On Sat, Mar 02, 2019 at 11:14:18AM -0800, Raymond Hettinger wrote:
If the existing code were in the form of "d=e.copy(); d.update(f); d.update(g); d.update(h)", converting it to "d = e + f + g + h" would be a tempting but algorithmically poor thing to do (because the behavior is quadratic).
I mention this in the PEP. Unlike strings, but like lists and tuples, I don't expect that this will be a problem in practice:
- it's easy to put repeated string concatenation in a tight loop; it is harder to think of circumstances where one needs to concatenate lists or tuples, or merge dicts, in a tight loop;
- it's easy to have situations where one is concatenating thousands of strings; its harder to imagine circumstances where one would be merging more than three or four dicts;
- concatentation s1 + s2 + ... for strings, lists or tuples results in a new object of length equal to the sum of the lengths of each of the inputs, so the output is constantly growing; but merging dicts d1 + d2 + ... typically results in a smaller object of length equal to the number of unique keys.
Most likely, the right thing to do would be "d = ChainMap(e, f, g, h)" for a zero-copy solution or "d = dict(ChainMap(e, f, g, h))" to flatten the result without incurring quadratic costs.

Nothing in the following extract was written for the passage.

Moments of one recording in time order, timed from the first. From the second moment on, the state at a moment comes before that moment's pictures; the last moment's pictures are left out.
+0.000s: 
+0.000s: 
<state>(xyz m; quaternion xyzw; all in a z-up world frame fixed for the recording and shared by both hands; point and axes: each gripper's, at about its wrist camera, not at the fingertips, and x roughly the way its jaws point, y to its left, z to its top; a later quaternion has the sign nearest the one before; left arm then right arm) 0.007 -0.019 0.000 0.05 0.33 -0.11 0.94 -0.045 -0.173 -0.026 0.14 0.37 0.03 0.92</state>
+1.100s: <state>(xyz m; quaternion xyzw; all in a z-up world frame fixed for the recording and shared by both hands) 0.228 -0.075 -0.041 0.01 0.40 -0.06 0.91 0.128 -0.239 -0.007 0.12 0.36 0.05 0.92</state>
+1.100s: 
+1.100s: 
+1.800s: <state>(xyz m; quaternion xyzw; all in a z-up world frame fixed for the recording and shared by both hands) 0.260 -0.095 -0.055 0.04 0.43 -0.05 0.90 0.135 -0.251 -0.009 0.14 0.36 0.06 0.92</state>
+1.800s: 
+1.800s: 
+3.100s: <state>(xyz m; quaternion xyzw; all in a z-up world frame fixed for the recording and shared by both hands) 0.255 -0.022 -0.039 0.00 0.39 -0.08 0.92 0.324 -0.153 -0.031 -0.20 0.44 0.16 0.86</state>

Both of those are short and clear.
And both result in the opposite behaviour of what you probably intended if you were trying to match e + f + g + h. Dict merging/updating operates on "last seen wins", but ChainMap is "first seen wins". To get the same behaviour, we have to write the dicts in opposite order compared to update, from most to least specific:
# least specific to most specific prefs = site_defaults + user_defaults + document_prefs
# most specific to least prefs = dict(ChainMap(document_prefs, user_defaults, site_defaults))
To me, the later feels backwards: I'm applying document prefs first, and then trusting that the ChainMap doesn't overwrite them with the defaults. I know that's guaranteed behaviour, but every time I read it I'll feel the need to check :-)

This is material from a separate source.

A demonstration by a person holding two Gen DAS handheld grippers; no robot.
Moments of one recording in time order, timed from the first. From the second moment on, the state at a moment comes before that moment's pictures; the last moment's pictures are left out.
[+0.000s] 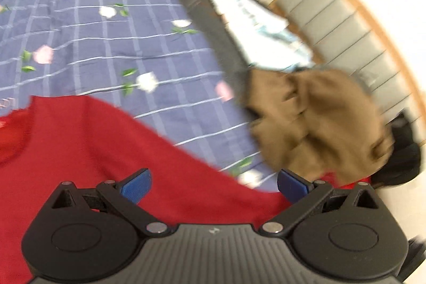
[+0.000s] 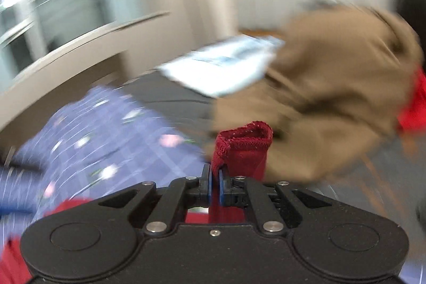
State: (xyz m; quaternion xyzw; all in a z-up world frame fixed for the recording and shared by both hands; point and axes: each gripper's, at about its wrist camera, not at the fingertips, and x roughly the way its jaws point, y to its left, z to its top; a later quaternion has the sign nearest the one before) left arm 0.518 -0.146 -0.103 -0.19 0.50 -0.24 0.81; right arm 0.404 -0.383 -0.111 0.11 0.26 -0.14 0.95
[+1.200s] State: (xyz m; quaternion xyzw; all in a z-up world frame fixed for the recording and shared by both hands) left arm 0.563 -0.047 -0.061 -0.26 0.48 -0.23 0.81; right arm 0.395 -0.285 -0.102 -0.02 0.29 0.07 0.95
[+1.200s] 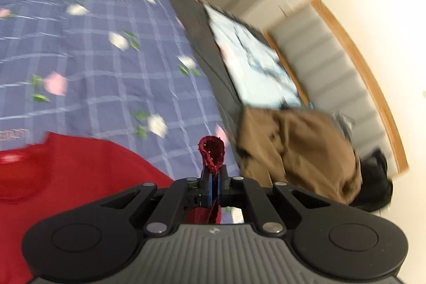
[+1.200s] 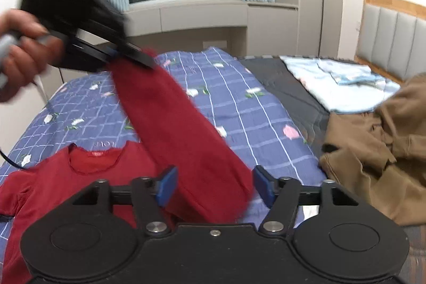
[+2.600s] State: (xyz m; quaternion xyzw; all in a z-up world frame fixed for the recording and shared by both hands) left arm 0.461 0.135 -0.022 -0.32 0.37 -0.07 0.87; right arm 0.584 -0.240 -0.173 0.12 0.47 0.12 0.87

Lastly, I'm still bugged by use of the + operator for replace-logic instead of additive-logic. With numbers and lists and Counters, the plus operator creates a new object where all the contents of each operand contribute to the result. With dicts, some of the contents for the left operand get thrown-away. This doesn't seem like addition to me (IIRC that is also why sets have "|" instead of "+").
I'm on the fence here. Addition seems to be the most popular operator (it often gets requested) but you might be right that this is more like a union operation than concatenation or addition operation. MRAB also suggested this earlier.
One point in its favour is that + goes nicely with - but on the other hand, sets have | and - with no + and that isn't a problem.